Mar 26, 2012

Vietnam - Bar raised on FDI projects


Provincial authorities are getting tough on long-delayed foreign-invested projects as Vietnam strives to boost the quality of its foreign direct investment inflows.

Bac Giang People’s Committee told the Ministry of Planning and Investment (MPI) in March that it was determined to withdraw the investment certificate of investors who intentionally delayed investment commitments.

In its report to the MPI, the provincial committee said it would urge Taiwan’s Foxconn to construct the Van Trung Industrial Park, which was granted investment certificate in 2007. Other provinces including Binh Dinh, Quang Nam, Quang Ninh, Binh Phuoc, Phu Yen and Danang also told the MPI they planned to revoke the investment certificates of projects that had fallen behind schedule.

The reports come in response to a direction from Prime Minister Nguyen Tan Dung telling ministerial bodies and local authorities to tighten up management of foreign direct investment (FDI). Vietnam’s provincial authorities haven’t always been shy about withdrawing investment certificates in recent years.

Quang Nam province withdrew licences for eight foreign-invested projects worth about $108 million last year and Bac Ninh did likewise for 16 long-delayed projects with total investment capital of $47.64 million. But, provincial authorities report there are still many delayed projects in these provinces.

The new reports from the provinces, however, imply that local authorities will use their rights to reject FDI projects and ensure the quality of foreign investment flowing into Vietnam. Tran Van Tri, director of Quang Nam Department of Planning and Investment, said many foreign investors were meeting difficulties in mobilising funds or finding partners to sell projects.

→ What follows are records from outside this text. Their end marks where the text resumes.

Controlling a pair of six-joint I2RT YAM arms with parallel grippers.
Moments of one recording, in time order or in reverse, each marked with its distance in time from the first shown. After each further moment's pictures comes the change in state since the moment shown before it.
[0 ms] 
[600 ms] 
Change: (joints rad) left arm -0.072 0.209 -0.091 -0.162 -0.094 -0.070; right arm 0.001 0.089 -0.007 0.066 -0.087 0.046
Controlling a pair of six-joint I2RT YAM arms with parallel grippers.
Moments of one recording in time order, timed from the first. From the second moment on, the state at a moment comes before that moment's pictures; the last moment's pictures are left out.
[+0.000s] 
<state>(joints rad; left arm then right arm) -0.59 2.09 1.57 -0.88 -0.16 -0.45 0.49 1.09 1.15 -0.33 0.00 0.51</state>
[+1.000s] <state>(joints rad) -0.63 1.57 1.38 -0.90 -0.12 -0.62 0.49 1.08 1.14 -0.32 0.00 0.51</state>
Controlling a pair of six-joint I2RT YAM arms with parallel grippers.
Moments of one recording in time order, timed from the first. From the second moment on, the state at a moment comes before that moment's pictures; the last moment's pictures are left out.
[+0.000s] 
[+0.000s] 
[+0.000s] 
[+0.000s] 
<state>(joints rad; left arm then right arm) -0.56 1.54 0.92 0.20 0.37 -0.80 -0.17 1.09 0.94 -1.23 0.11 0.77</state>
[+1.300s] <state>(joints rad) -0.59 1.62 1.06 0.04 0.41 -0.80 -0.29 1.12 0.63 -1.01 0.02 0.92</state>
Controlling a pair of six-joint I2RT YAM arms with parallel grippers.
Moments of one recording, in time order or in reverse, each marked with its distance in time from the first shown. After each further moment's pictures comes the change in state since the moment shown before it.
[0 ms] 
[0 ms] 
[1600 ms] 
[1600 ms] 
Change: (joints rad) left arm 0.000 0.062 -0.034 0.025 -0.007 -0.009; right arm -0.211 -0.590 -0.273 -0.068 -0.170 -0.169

“These projects are negatively affecting lives of residents and economic development of the province,” said Tri.

Nguyen Van Dung, deputy director at Binh Dinh Department of Planning and Investment, said the rejection of delayed FDI projects would not impact on the investment climate. In return, he said, the provincial authorities would create more opportunities for new investors. In Binh Dinh, four projects had investment certificates revoked last year.

The provincial committee also urged foreign investors to start the construction of other projects, including the $250 million Vinh Hoi resort and the $1.7 billion Vung Ro oil refinery.